ECLI:NL:CBB:2023:112
College van Beroep voor het bedrijfsleven
- Eerste aanleg - enkelvoudig
- T. Pavićević
- A.M. Slierendrecht
- Rechtspraak.nl
Niet-ontvankelijkheid van bezwaar tegen besluit minister inzake tegemoetkoming COVID-19 voor land- en tuinbouwondernemers
In deze zaak heeft appellante, een V.O.F. die fritesaardappelen teelt, op 28 maart 2021 een bezwaarschrift ingediend bij de minister van Landbouw, Natuur en Voedselkwaliteit. Het bezwaar werd op 18 oktober 2021 door de minister kennelijk niet-ontvankelijk verklaard, omdat niet duidelijk was tegen welk besluit het bezwaar zich richtte. Appellante heeft vervolgens beroep ingesteld tegen dit besluit. Tijdens de zitting op 15 december 2022 is appellante niet verschenen, terwijl de minister zich liet vertegenwoordigen door zijn gemachtigde.
Het College van Beroep voor het bedrijfsleven heeft vastgesteld dat appellante niet heeft aangetoond dat haar bezwaar zich richtte tegen een besluit van de minister. In haar bezwaarschrift verwees appellante naar een besluit van 16 maart 2021, maar de minister kon dit besluit niet vinden in zijn administratie. Het College concludeert dat het bezwaarschrift niet voldeed aan de eisen van de Algemene wet bestuursrecht, omdat het niet duidelijk was welk besluit werd bestreden. Appellante heeft ook geen gebruik gemaakt van de geboden herstelmogelijkheid om het bezwaar te verduidelijken.

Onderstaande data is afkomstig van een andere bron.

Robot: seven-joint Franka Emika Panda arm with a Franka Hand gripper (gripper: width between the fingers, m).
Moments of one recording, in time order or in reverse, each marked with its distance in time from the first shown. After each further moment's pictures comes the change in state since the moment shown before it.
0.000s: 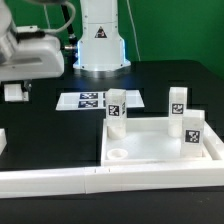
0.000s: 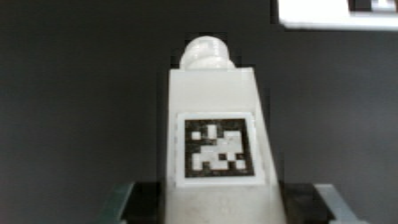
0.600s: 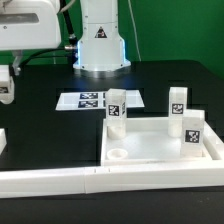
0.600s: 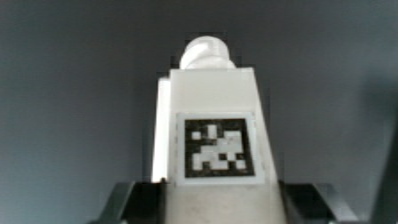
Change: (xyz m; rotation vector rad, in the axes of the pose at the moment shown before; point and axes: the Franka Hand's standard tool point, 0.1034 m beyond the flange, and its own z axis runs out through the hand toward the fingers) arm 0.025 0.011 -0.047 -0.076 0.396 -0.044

Het College heeft uiteindelijk geoordeeld dat de minister het bezwaar terecht niet-ontvankelijk heeft verklaard. Het beroep van appellante is ongegrond verklaard, en er is geen aanleiding om de minister te veroordelen in de proceskosten van appellante. De uitspraak is openbaar gedaan op 7 maart 2023.